Please state how many lines in the records below contain the word "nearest", giving only the number.

Entries taken from a collection:
○ ○ ○

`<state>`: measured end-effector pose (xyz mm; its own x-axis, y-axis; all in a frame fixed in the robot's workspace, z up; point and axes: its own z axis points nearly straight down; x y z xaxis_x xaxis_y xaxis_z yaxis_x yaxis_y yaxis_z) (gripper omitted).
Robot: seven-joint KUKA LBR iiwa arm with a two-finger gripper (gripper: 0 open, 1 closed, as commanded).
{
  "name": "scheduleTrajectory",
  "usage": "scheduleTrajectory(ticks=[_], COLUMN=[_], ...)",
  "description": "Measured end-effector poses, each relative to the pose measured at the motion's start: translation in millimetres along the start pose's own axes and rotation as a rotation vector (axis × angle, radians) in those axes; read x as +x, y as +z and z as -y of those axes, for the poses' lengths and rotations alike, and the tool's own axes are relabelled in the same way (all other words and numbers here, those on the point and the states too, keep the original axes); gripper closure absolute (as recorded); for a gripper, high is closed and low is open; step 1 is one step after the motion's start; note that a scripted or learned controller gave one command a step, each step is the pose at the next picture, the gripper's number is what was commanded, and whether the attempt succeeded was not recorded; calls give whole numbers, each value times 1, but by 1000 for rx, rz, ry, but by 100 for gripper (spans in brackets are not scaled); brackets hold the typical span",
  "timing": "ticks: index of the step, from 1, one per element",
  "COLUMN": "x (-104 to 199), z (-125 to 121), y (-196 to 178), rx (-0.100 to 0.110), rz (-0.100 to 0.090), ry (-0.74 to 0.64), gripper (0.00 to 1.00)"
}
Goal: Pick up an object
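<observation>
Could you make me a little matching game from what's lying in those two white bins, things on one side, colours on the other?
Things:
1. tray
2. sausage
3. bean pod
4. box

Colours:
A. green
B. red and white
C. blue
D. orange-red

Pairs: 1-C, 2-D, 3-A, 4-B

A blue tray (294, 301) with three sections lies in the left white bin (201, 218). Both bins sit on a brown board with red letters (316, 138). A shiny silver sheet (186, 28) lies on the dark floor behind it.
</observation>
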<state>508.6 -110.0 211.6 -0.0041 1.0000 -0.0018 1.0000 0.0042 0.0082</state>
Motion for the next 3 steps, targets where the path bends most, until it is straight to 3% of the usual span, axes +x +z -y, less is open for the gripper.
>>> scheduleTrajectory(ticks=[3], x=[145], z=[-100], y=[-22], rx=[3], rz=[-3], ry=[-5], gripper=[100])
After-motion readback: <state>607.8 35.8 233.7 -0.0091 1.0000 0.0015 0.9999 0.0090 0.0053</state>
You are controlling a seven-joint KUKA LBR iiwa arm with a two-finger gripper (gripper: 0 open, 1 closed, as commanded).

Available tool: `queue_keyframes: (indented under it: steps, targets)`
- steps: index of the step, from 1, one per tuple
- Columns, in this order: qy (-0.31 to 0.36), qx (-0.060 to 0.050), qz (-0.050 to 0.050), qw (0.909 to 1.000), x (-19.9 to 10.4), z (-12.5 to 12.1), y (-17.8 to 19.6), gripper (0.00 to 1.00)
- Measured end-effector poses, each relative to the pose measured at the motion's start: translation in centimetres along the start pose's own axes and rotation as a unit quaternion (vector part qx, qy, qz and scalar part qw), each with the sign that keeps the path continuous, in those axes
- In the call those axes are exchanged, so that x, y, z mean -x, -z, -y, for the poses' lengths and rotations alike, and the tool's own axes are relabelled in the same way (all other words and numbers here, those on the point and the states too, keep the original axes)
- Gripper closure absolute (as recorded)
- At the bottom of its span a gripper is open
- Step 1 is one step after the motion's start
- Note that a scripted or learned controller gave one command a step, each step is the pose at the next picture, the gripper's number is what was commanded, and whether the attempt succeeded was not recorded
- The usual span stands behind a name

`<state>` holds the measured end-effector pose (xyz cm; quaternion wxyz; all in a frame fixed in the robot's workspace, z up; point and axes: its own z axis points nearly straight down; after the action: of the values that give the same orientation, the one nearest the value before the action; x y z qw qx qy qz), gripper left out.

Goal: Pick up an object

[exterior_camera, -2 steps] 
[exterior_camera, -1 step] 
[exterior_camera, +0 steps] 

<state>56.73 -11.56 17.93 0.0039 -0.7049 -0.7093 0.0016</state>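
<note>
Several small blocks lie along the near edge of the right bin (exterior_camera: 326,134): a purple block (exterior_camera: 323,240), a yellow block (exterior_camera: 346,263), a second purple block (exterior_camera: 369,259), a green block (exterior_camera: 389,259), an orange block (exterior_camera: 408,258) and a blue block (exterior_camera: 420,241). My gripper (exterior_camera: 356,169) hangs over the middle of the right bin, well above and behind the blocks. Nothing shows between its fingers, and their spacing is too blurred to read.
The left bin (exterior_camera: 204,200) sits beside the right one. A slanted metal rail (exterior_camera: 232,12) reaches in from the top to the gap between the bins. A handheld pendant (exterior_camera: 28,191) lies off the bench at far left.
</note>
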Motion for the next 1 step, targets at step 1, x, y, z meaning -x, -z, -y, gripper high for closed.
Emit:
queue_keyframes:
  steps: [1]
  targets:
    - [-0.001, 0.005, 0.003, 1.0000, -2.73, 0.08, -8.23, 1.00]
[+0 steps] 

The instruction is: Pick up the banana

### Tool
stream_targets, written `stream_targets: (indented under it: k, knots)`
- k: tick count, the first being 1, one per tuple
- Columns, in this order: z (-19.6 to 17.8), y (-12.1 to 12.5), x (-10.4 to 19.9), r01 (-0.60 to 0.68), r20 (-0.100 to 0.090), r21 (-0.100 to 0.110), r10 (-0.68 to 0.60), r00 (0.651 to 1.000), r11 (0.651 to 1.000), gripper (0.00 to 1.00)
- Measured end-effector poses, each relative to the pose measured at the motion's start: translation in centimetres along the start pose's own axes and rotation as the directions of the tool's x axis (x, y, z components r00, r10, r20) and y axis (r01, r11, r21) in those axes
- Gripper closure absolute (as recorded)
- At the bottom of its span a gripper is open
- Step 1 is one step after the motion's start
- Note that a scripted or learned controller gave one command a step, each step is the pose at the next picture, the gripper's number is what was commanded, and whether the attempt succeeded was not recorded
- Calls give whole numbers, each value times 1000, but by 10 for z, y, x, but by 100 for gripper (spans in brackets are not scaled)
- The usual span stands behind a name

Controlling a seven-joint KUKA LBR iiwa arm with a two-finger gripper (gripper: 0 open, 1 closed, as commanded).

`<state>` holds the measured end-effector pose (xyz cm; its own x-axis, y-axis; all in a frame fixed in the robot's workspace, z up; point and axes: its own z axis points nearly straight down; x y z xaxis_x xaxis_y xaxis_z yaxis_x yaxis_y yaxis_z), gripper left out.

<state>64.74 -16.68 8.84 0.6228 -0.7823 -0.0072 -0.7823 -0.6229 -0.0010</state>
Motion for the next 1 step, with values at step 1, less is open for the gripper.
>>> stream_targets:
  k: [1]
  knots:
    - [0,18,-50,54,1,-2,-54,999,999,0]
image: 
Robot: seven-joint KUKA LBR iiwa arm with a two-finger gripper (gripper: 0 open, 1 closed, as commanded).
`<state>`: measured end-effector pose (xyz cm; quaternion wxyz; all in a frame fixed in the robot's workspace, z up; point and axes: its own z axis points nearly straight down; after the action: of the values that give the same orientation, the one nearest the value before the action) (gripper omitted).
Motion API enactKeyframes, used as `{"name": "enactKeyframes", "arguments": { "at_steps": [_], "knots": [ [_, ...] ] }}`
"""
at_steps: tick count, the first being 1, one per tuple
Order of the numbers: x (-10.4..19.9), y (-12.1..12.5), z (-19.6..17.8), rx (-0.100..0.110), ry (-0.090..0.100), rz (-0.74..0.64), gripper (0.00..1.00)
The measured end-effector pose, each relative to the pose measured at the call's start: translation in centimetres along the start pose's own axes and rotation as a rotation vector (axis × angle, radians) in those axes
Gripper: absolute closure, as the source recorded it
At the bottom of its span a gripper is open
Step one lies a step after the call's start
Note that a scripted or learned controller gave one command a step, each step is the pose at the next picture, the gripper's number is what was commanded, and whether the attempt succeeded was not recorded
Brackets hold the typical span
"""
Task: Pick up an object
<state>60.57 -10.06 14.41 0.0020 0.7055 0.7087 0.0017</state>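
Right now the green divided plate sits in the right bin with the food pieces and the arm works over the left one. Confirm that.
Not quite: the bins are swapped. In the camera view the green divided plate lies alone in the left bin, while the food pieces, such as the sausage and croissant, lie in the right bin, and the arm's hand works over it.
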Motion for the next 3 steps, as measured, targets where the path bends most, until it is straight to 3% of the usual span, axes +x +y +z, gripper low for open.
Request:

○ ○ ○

• RESULT FOR THIS TASK:
2